:: ASSIGNMENT ::
Return each of the entries below precisely as it appears.

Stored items
★ ★ ★

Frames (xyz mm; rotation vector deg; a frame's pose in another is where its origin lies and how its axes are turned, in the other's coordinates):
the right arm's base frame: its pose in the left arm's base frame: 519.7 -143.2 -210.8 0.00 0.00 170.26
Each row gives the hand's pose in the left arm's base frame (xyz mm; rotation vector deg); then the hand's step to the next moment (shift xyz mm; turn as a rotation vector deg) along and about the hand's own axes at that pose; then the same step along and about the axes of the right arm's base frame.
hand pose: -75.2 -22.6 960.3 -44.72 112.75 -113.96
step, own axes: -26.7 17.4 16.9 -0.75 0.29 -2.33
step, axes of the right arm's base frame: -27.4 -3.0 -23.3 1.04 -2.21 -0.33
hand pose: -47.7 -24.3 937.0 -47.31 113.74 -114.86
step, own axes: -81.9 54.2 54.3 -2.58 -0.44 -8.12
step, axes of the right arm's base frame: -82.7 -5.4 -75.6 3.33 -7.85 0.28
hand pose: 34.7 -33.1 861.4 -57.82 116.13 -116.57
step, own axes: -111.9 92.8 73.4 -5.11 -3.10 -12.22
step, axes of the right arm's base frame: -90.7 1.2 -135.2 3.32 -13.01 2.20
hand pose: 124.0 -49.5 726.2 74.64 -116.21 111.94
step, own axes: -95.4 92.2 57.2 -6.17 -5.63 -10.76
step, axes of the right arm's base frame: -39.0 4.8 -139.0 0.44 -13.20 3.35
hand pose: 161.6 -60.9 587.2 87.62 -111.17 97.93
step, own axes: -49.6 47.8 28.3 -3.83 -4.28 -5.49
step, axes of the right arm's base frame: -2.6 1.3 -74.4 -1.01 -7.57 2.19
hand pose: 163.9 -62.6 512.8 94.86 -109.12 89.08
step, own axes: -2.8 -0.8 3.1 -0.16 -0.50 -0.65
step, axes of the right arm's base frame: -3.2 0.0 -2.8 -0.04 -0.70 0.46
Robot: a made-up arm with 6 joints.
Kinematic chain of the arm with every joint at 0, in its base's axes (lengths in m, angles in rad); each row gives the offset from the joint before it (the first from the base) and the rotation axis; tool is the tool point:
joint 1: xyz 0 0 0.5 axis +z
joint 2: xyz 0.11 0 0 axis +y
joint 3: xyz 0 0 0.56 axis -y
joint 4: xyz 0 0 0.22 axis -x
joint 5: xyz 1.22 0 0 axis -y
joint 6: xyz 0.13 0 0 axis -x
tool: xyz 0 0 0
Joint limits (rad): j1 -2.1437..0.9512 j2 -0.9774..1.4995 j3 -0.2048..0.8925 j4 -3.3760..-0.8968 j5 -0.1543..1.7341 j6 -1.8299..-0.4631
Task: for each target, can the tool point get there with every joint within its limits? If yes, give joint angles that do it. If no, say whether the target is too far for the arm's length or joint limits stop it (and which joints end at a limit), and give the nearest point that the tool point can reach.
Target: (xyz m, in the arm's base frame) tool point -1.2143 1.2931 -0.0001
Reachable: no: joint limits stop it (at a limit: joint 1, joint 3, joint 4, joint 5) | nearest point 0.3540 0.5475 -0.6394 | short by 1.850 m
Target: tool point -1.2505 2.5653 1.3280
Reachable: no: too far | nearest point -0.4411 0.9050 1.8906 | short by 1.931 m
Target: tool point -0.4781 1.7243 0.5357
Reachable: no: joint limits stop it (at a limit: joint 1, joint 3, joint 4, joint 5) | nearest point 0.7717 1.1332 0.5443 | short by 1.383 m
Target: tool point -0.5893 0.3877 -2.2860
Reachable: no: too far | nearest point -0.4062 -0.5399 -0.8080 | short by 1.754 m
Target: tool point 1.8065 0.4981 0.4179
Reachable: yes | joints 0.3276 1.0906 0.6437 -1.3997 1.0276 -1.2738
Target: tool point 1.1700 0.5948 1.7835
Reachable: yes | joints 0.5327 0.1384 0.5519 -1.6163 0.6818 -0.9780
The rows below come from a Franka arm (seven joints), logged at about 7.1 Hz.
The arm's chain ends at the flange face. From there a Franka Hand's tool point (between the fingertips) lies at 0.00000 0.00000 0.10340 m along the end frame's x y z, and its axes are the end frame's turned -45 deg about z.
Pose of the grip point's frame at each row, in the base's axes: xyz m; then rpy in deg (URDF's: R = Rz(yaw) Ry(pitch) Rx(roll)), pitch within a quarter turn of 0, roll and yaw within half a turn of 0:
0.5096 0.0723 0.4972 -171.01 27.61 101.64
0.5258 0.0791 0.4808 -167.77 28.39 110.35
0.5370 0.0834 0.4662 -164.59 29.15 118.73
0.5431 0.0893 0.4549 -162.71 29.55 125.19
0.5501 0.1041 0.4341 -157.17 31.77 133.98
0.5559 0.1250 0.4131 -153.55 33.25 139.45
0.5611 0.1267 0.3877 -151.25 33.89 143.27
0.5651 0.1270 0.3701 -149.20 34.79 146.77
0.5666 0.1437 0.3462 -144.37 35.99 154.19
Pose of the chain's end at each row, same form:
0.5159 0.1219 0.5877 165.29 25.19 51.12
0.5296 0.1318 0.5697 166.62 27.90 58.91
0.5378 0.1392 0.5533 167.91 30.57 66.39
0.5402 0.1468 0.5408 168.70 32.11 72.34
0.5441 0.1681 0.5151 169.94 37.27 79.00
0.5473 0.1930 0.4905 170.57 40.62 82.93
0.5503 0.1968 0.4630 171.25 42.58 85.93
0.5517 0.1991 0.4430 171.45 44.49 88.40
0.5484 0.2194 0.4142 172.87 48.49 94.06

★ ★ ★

:: EXERCISE OUTPUT ::
Frames (xyz mm; rotation vector deg; a frame's pose in another is where its origin lies and how its axes are turned, in the other's coordinates):
the right arm's base frame: its pose in the left arm's base frame: 519.7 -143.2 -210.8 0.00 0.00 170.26
Each row gives the hand's pose in the left arm's base frame (xyz mm; rotation vector deg); then the hand's step to the next moment (shift xyz mm; turn as a rotation vector deg) along and about the hand's own axes at that pose; then the same step along and about the axes of the right arm's base frame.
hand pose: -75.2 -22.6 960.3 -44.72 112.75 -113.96
step, own axes: -26.7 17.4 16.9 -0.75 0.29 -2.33
step, axes of the right arm's base frame: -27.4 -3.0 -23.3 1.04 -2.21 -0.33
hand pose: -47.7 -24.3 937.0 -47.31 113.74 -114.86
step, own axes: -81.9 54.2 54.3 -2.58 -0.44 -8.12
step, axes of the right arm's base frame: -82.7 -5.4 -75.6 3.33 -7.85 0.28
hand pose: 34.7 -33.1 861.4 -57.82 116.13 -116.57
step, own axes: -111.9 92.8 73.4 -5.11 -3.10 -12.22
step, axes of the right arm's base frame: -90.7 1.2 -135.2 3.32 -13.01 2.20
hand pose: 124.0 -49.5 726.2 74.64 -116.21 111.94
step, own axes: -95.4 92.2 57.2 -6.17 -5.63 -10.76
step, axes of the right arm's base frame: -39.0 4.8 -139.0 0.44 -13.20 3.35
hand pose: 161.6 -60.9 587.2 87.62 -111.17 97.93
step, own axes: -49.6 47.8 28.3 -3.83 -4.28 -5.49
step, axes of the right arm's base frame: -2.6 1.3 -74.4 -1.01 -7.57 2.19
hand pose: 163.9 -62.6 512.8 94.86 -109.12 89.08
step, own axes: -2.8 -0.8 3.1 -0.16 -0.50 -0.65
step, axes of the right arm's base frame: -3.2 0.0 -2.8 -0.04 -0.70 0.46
Robot: a made-up arm with 6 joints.
Kinematic chain of the arm with every joint at 0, in its base's axes (lengths in m, angles in rad); each row gives the offset from the joint before it (the first from the base) and the rotation axis; tool is the tool point:
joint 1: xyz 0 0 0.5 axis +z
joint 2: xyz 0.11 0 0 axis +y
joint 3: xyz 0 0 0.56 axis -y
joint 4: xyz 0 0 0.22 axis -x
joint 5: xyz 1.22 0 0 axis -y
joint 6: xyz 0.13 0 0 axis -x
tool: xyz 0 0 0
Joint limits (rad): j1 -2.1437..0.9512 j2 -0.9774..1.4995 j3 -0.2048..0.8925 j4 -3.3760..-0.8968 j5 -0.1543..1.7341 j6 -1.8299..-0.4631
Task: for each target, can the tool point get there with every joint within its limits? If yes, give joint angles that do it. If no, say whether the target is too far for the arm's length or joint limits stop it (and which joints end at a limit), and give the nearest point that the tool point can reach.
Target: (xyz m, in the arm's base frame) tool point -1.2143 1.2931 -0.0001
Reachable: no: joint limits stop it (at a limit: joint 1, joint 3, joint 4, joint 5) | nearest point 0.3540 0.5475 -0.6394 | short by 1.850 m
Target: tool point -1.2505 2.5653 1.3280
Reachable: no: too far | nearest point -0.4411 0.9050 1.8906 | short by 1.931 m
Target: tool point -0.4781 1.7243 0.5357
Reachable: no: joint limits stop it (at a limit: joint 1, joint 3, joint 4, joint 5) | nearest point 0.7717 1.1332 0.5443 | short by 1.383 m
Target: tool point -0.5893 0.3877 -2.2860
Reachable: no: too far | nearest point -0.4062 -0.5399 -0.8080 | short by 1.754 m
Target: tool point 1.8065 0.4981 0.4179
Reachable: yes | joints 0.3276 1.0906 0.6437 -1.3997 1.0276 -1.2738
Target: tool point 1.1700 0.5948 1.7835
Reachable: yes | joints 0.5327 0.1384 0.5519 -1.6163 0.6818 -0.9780
The rows below come from a Franka arm (seven joints), logged at about 7.1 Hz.
The arm's chain ends at the flange face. From there a Franka Hand's tool point (between the fingertips) lies at 0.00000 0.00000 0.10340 m along the end frame's x y z, and its axes are the end frame's turned -45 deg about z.
Pose of the grip point's frame at each row, in the base's axes: xyz m; then rpy in deg (URDF's: R = Rz(yaw) Ry(pitch) Rx(roll)), pitch within a quarter turn of 0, roll and yaw within half a turn of 0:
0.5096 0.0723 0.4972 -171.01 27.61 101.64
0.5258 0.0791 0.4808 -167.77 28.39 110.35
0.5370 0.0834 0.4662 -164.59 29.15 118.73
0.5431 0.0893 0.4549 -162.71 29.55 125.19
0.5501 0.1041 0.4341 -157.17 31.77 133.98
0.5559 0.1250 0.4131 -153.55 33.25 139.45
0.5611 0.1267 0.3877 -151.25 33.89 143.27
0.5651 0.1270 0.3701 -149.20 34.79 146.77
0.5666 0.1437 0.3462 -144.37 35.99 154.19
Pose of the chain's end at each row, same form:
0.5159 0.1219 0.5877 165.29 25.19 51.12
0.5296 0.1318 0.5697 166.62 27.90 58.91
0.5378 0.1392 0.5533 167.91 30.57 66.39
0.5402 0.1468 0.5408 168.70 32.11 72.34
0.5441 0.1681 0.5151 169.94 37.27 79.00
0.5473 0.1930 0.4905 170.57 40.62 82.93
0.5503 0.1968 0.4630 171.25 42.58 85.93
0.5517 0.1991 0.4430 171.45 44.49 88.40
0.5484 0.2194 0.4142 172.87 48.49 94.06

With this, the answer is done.